Pierre Biémouret
- Date of birth: 11 April 1943
- Place of birth: Mas-d'Auvignon, German-occupied France
- Date of death: 23 November 2022 (aged 79)
- Place of death: Toulouse, France
- Height: 1.85 m (6 ft 1 in)

Rugby union career
- Position(s): Flanker

Senior career
- Years: Team / Apps / (Points)
- 1965–1972: SU Agen / ? / (?)
- 1972–1975: AS Fleurance / ? / (?)
- 1975–1978: SA Condom / ? / (?)

International career
- Years: Team / Apps / (Points)
- 1969–1973: France / 19 / (4)

= Pierre Biémouret =

French rugby union player (1943–2022)

Pierre Biémouret (11 April 1943 – 23 November 2022) was a French rugby union player who played as a flanker.

==Biography==
Biémouret worked as a farmer. From 1969 to 1973, he was a member of the French national team, playing his first match on 22 February 1969 against England. His last national team game came against Ireland on 14 April 1973. He played in two test matches in South Africa in 1971. He began his professional career with SU Agen in 1965, which won the French rugby union championship in 1966.

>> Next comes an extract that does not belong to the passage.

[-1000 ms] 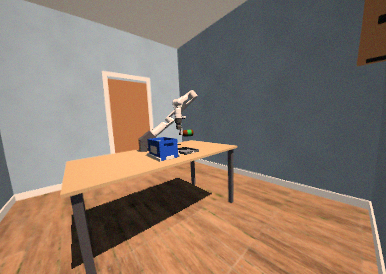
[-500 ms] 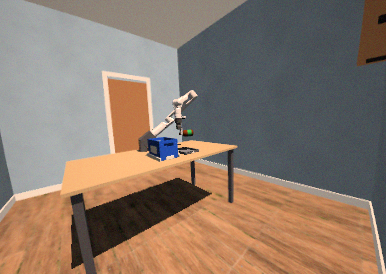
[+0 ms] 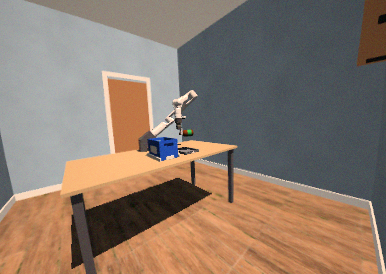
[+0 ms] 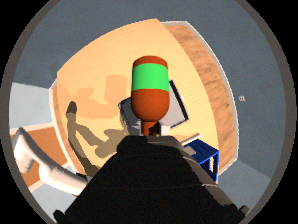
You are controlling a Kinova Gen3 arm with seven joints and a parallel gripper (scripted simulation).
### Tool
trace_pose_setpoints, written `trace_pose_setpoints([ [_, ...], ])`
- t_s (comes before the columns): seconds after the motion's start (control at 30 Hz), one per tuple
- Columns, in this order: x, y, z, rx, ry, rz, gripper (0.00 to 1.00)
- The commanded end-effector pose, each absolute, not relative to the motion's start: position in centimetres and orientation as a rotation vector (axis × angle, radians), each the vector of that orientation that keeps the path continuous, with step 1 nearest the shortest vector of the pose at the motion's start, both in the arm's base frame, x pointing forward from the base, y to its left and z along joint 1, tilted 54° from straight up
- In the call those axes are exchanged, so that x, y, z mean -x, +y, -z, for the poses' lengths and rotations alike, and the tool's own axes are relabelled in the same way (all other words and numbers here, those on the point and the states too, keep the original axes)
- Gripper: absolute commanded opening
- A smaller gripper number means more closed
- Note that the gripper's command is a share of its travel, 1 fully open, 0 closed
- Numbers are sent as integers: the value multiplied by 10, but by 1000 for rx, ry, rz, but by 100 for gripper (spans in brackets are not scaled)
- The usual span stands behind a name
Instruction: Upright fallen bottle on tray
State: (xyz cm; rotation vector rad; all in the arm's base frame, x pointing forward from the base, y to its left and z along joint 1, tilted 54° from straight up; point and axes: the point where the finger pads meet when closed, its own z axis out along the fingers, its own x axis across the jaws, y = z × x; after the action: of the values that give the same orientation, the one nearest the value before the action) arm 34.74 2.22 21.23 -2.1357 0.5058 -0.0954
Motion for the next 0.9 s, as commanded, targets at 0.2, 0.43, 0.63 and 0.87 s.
trace_pose_setpoints([
  [0.2, -348, 22, -212, 2142, 483, 110, 0],
  [0.43, -348, 22, -212, 2157, 418, 144, 0],
  [0.63, -348, 22, -212, 2178, 315, 197, 0],
  [0.87, -348, 22, -212, 2191, 235, 238, 0],
])
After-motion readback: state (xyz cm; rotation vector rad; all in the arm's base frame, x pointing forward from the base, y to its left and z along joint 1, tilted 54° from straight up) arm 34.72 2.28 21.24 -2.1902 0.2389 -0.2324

From 1972 to 1975, Biémouret played for AS Fleurance. He captained a game against South Africa during a tournament in France in 1974.

The following season, Biémouret became a player-coach for SA Condom, which won the Second Division in 1978. After winning this title, he retired from playing rugby. In the early 1990s, he coached the Italian team Parma F.C.

Biémouret's wife, Gisèle, served as a member of the French National Assembly from 2007 to 2022.

Pierre Biémouret died in Toulouse on 23 November 2022, at the age of 79.